▶ **Try it**: Take every line from the listing below that contains "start".

▶ **Data excerpt**:
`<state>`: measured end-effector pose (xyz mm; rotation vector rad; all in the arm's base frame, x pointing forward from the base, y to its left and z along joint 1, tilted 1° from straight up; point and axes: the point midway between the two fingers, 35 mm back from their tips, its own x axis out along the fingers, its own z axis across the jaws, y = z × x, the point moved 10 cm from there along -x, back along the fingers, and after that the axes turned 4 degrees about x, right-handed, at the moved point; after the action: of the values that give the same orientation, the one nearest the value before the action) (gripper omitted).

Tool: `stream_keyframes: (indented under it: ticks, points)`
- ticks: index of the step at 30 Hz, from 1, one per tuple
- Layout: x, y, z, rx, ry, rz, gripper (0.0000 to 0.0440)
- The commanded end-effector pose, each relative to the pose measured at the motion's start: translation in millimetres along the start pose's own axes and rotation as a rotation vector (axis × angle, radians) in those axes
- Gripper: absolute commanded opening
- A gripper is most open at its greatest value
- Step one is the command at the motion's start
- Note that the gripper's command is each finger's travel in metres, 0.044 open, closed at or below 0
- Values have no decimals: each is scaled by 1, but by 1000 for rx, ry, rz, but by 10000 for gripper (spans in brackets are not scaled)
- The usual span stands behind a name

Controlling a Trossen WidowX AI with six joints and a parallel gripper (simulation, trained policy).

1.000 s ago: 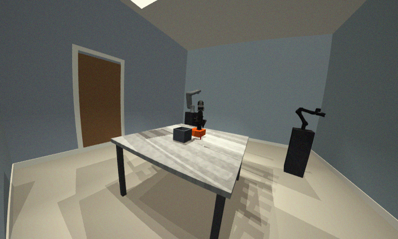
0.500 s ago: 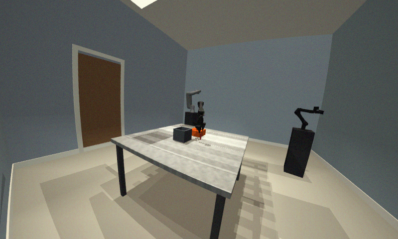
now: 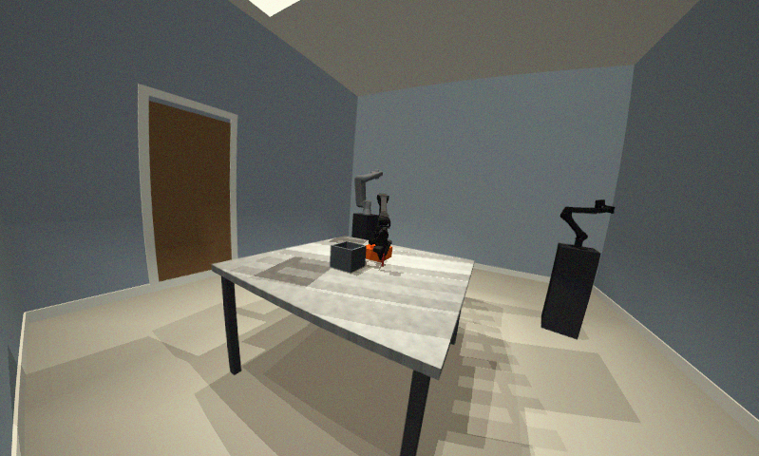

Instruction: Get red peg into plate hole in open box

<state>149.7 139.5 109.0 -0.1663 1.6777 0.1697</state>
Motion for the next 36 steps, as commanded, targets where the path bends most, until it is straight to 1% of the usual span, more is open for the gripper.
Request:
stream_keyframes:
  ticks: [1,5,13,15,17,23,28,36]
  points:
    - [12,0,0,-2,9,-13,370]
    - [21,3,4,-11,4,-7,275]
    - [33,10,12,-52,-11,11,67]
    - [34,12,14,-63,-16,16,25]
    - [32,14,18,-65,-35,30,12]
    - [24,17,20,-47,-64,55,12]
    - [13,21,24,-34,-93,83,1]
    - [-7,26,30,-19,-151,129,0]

▶ **Answer section**:
- The commanded end-effector pose, each relative to the pose measured at the motion's start: translation in millimetres along the start pose's own axes and rotation as a rotation vector (axis × angle, radians) in those axes
- Step one is the command at the motion's start

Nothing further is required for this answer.